Blood collection and preparation:
Guinea pigs were anesthetized with isoflurane (Drägerwerk AG, Lübeck, Germany) in compressed room air (flow rate 1.0 LPM) slowly, by increasing the isoflurane 0.4% every 3 min until a surgical depth of anesthesia was achieved, typically 3%. Under anesthesia, a femoral artery catheter was implanted. Each donor bled freely into 1.4 mL of CP2D taken from an AS-3 blood preparation kit (Haemonetics Corporation, Braintree, MA, USA) until 50% of blood volume was lost. Donor blood was then pooled, and CP2D concentration was adjusted to 14%. Pooled blood was centrifuged at 1000 g for 7 minutes, and the supernatant removed. AS-3 (22%/vol) was then added, and the blood was mixed gently by inverting the bag for 1 minute. Pooled blood was then passed through a neonatal leukocyte reduction filter (Haemonetics Corporation, Braintree, MA, USA). RBC units intended for storage received 500 µM curcuminoids on the first day (0d) of storage. The same volume of a vehicle (no curcuminoids) was added to another bag to serve as the vehicle control. At the 2nd and 3rd weeks of storage, blood was radiolabeled with Technetium-99 (Tc99) as described by Zink et. al53. Briefly, RBC samples (1.0 mL) were added to a sterile reaction vial and gently mixed to dissolve the lyophilized UltraTag-RBC (UltraTag-RBC, Mallinckrodt, St. Louis, MO, USA), and allowed to react for 5 to 7 minutes. Then, UltraTag pH buffers were added to adjust pH, by gently mixing them into the reaction vial and by inverting the container. Samples were washed with sterile PBS twice and centrifuged to remove unreacted Tc99, and labeled RBCs were injected. 200 μL of Tc99 radiolabeled blood (approximately 2% of blood volume) was delivered I.V. to male anesthetized guinea pigs and 65 μL samples were drawn at 5 minutes, 30 minutes, and 24 hours post-injection. Samples were all run for detection of radioactivity on a Cobra II gamma counter (Packard Instrument Co., Meriden, CT, USA) at the same time so that the reported counts were independent of sample time and only representative of the still-circulating radio-labeled RBCs.

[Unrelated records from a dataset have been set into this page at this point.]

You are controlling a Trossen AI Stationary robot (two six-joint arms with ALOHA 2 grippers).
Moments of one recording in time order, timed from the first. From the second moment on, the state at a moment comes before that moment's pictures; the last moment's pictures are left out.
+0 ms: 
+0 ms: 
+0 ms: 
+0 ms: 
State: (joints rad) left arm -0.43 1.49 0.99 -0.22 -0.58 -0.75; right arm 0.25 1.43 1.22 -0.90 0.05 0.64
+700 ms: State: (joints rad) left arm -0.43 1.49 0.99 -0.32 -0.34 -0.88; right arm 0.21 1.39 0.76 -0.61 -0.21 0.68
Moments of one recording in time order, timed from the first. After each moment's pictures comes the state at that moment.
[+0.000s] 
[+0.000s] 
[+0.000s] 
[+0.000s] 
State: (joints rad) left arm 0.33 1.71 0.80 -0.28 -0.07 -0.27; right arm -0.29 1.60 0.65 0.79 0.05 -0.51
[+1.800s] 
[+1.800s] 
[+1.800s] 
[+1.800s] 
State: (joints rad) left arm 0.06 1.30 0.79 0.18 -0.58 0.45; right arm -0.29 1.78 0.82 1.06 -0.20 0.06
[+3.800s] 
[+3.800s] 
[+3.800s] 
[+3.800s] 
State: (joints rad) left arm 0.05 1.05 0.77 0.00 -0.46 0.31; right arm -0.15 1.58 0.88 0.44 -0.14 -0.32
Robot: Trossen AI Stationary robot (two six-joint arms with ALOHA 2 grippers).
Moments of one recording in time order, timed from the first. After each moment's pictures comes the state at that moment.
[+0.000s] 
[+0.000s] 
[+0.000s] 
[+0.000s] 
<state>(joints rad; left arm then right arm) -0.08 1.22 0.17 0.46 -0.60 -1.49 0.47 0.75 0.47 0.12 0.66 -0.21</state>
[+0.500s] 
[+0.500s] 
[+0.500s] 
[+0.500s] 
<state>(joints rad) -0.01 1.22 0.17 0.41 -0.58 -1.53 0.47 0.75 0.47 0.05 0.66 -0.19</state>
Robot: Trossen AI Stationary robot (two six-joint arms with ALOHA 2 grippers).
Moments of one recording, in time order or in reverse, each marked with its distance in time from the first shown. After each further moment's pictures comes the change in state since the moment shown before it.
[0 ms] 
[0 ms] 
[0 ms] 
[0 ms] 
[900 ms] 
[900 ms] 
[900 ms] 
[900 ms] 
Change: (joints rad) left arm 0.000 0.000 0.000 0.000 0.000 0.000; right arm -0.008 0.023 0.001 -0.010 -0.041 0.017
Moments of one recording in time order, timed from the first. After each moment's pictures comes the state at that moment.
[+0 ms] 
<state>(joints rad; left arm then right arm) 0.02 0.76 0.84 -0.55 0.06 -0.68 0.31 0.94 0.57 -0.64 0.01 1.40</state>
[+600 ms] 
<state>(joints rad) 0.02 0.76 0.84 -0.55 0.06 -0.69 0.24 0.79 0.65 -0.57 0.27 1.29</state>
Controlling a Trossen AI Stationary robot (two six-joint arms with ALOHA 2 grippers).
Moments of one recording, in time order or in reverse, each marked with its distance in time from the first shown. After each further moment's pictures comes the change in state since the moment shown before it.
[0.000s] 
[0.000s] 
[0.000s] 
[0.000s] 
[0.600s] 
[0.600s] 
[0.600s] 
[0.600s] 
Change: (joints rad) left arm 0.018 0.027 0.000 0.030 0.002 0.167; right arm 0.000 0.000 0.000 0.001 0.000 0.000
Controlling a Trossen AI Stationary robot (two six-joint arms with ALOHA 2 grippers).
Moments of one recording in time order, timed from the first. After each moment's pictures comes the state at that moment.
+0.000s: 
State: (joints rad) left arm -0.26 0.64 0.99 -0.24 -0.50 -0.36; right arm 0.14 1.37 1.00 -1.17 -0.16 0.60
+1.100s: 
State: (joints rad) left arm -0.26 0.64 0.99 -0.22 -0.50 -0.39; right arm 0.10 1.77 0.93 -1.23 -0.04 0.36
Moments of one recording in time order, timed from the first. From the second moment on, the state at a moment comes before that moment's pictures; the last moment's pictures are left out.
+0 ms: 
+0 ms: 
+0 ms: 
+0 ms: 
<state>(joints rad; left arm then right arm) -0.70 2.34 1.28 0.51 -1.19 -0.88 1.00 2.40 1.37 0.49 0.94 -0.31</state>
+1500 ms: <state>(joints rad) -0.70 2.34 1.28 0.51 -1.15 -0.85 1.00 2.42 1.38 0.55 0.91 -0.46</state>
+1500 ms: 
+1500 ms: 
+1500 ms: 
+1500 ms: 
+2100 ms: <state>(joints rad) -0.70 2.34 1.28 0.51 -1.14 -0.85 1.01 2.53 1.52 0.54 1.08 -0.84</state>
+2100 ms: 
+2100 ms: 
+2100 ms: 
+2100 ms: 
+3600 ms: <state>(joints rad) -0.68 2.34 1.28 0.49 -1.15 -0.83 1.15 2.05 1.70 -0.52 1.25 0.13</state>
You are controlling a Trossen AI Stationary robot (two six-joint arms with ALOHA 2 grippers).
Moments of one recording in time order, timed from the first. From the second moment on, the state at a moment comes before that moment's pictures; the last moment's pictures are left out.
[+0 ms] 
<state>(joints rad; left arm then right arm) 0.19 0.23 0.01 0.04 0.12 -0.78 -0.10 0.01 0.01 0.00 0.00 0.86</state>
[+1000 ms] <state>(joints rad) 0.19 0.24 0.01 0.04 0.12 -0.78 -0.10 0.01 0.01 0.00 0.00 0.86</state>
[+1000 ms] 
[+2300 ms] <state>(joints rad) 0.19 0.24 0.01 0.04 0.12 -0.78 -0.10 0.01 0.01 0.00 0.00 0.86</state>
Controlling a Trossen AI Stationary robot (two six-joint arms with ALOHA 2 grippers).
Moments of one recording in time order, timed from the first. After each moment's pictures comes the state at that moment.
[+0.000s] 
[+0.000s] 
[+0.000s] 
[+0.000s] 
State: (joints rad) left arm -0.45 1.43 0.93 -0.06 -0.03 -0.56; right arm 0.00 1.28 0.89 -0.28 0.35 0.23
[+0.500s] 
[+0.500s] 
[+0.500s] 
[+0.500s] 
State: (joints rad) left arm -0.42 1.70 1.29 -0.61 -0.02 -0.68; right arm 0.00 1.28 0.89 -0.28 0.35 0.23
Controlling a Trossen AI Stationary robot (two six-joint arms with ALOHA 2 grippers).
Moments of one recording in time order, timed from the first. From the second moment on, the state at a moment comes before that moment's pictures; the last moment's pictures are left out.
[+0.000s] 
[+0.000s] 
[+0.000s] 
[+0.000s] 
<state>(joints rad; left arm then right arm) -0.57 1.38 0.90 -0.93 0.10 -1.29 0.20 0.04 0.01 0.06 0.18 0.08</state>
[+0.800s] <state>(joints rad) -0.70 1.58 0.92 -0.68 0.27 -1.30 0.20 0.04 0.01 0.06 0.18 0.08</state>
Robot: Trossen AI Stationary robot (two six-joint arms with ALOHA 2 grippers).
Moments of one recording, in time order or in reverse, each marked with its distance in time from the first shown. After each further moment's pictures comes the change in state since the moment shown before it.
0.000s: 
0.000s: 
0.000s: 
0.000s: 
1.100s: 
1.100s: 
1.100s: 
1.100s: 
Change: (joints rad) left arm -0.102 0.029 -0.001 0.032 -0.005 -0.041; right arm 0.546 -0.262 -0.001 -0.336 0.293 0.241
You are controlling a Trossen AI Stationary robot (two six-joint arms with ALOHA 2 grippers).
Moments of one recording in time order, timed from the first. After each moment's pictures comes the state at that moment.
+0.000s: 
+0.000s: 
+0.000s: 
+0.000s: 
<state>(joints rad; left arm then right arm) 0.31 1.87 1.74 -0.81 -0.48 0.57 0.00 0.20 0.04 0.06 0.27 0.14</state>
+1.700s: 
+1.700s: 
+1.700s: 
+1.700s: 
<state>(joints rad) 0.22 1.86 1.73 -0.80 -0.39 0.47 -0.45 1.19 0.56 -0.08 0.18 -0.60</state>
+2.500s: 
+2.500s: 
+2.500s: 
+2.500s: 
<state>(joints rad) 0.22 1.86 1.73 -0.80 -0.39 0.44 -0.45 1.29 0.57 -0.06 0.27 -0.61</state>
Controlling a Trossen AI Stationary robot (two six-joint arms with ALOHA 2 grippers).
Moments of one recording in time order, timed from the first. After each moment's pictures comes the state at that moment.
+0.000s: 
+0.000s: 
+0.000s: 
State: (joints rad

ATP and 2,3DPG: Aliquots of RBCs were mixed with cold trichloroacetic acid (DiaSys Deutschland, Flacht, Germany) and vortexed for 60 seconds. Aliquots sat on ice for 5 minutes and were then centrifuged at 3600g at 4°C for 10 minutes. The supernatant was removed and frozen at -80°C for later analysis. Supernatants were assayed enzymatically with commercially available kits. DPG was measured with the Roche 2,3-Diphosphoglycerate kit (Roche Diagnostics, Indianapolis IN, USA) according to manufacturer’s instruction. ATP was measured by DiaSys ATP Hexokinase FS kit (DiaSys Diagnostic Systems GmbH, Holzheim, Germany) according to manufacturer’s instruction.